_Task brief_
What you return must match the material exactly, with every line present.

_The data_
BEGIN
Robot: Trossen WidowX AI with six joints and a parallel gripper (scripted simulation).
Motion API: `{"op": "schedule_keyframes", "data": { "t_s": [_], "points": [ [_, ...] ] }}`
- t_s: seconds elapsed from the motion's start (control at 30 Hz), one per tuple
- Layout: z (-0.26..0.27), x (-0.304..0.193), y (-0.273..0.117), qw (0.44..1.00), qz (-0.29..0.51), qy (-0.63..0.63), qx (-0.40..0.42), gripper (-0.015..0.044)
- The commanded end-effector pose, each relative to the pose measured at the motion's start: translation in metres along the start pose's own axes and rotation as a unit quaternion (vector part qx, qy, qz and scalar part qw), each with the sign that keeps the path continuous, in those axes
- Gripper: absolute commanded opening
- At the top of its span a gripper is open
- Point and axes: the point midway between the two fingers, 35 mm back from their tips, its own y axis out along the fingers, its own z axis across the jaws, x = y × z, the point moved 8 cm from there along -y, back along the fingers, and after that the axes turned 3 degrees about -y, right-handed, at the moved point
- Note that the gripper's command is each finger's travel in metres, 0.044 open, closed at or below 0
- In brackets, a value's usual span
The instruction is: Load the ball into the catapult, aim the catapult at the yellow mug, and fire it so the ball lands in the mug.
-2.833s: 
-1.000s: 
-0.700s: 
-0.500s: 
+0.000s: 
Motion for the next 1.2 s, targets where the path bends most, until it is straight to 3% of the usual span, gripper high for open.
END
_Exercise response_
Robot: Trossen WidowX AI with six joints and a parallel gripper (scripted simulation).
Motion API: `{"op": "schedule_keyframes", "data": { "t_s": [_], "points": [ [_, ...] ] }}`
- t_s: seconds elapsed from the motion's start (control at 30 Hz), one per tuple
- Layout: z (-0.26..0.27), x (-0.304..0.193), y (-0.273..0.117), qw (0.44..1.00), qz (-0.29..0.51), qy (-0.63..0.63), qx (-0.40..0.42), gripper (-0.015..0.044)
- The commanded end-effector pose, each relative to the pose measured at the motion's start: translation in metres along the start pose's own axes and rotation as a unit quaternion (vector part qx, qy, qz and scalar part qw), each with the sign that keeps the path continuous, in those axes
- Gripper: absolute commanded opening
- At the top of its span a gripper is open
- Point and axes: the point midway between the two fingers, 35 mm back from their tips, its own y axis out along the fingers, its own z axis across the jaws, x = y × z, the point moved 8 cm from there along -y, back along the fingers, and after that the axes turned 3 degrees about -y, right-handed, at the moved point
- Note that the gripper's command is each finger's travel in metres, 0.044 open, closed at or below 0
- In brackets, a value's usual span
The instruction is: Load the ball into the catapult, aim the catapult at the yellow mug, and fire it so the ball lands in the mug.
-2.833s: 
-1.000s: 
-0.700s: 
-0.500s: 
+0.000s: 
Motion for the next 1.2 s, targets where the path bends most, until it is straight to 3% of the usual span, gripper high for open.

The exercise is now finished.